ACTIVITY:
Pull each line containing "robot" from the data.

Stored data entries
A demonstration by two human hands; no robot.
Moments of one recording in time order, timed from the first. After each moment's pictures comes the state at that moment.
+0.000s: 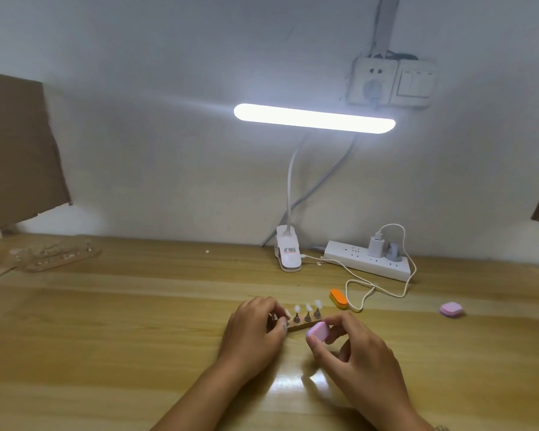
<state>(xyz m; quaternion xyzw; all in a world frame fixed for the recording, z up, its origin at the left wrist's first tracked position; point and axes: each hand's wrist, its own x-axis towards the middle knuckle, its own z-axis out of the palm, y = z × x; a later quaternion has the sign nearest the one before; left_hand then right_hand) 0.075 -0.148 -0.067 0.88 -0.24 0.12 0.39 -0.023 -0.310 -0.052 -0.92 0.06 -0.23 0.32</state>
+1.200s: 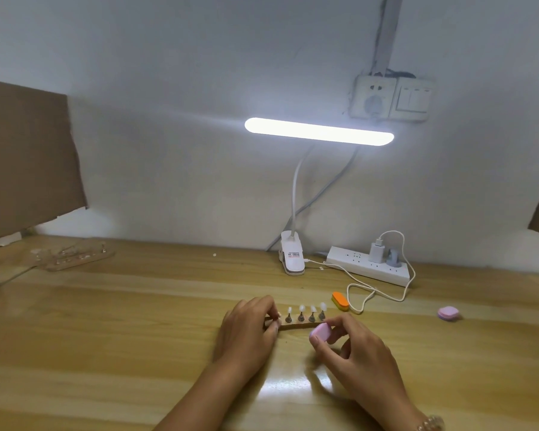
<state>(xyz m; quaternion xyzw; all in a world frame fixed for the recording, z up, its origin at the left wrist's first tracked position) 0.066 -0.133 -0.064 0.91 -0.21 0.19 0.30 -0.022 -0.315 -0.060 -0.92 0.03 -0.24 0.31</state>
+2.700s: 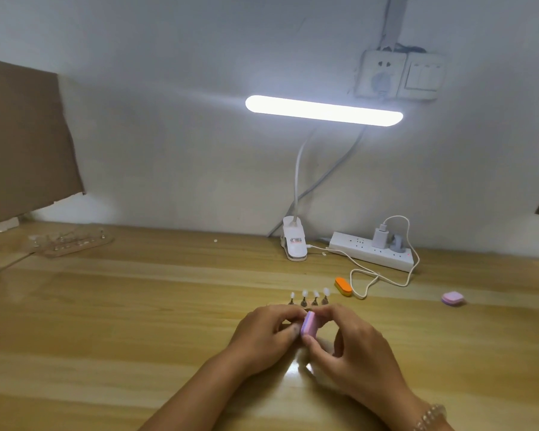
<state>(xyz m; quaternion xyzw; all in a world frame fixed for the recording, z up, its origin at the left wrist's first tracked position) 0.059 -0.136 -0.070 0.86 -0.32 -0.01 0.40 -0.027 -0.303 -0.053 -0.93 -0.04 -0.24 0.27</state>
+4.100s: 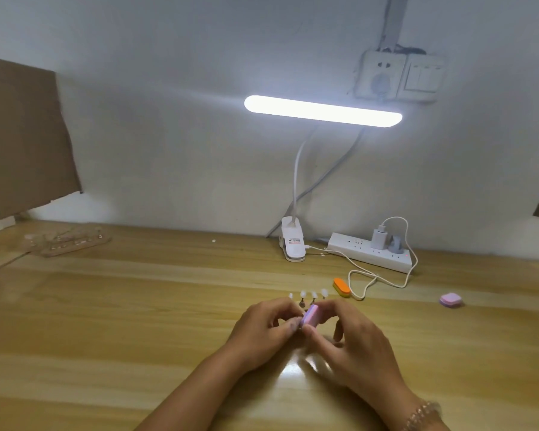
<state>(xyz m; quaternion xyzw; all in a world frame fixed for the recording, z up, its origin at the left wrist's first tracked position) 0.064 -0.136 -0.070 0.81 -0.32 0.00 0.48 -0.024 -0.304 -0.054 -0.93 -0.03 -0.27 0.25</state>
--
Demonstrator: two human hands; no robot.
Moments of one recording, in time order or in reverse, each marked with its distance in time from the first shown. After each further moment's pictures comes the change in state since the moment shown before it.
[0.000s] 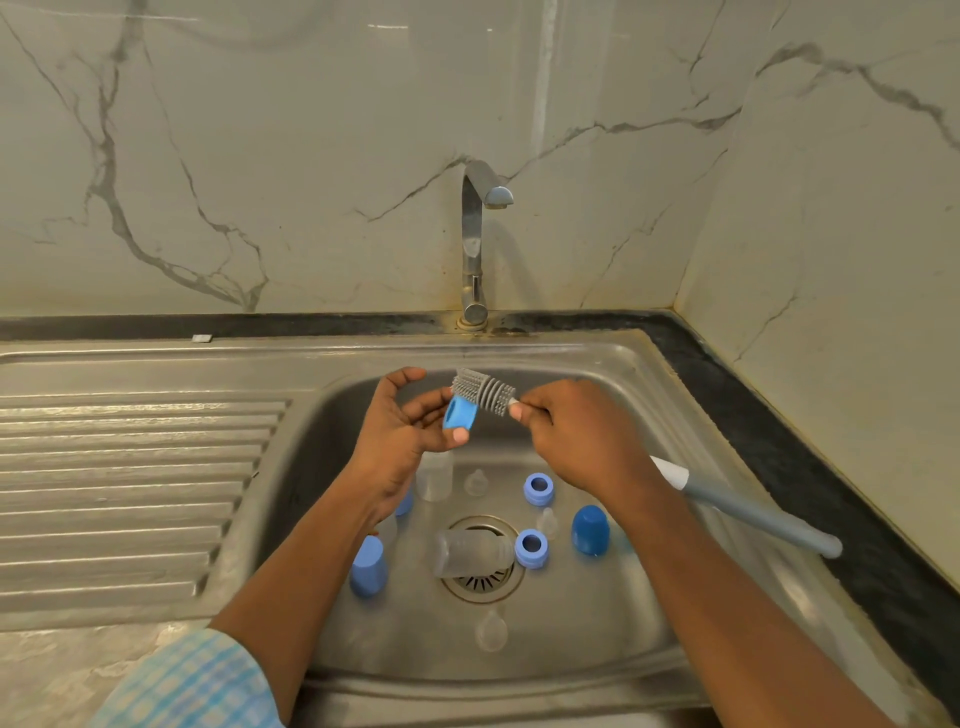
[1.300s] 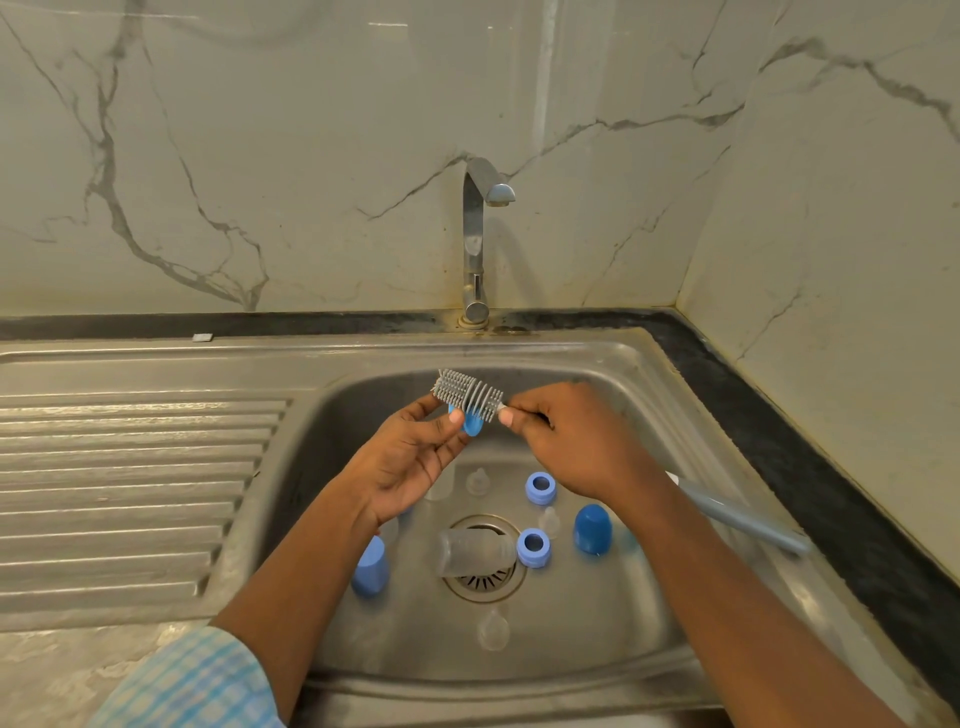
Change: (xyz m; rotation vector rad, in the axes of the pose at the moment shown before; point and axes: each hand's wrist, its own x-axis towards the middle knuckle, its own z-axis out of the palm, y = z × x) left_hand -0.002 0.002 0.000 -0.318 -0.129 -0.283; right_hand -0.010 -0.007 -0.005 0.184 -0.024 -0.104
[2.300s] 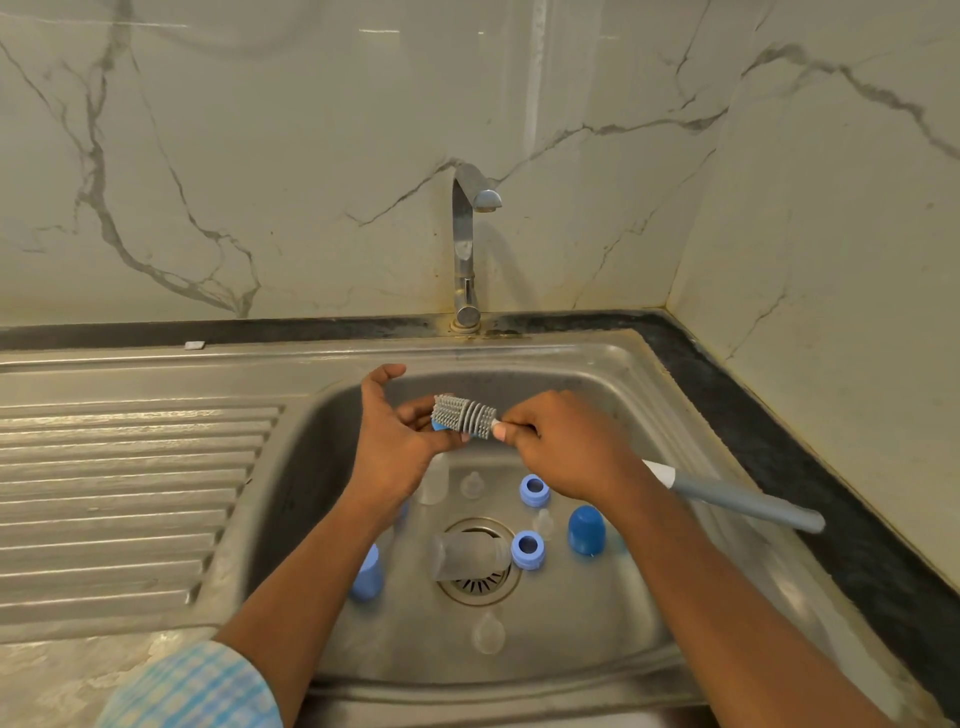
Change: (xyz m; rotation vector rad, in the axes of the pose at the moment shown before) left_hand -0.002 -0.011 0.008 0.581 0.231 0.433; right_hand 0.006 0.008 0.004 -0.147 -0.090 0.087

ANSWER TO THIS PROBLEM:
A demonstration by two human hands; no robot.
Demonstrator: two human hands; no robot.

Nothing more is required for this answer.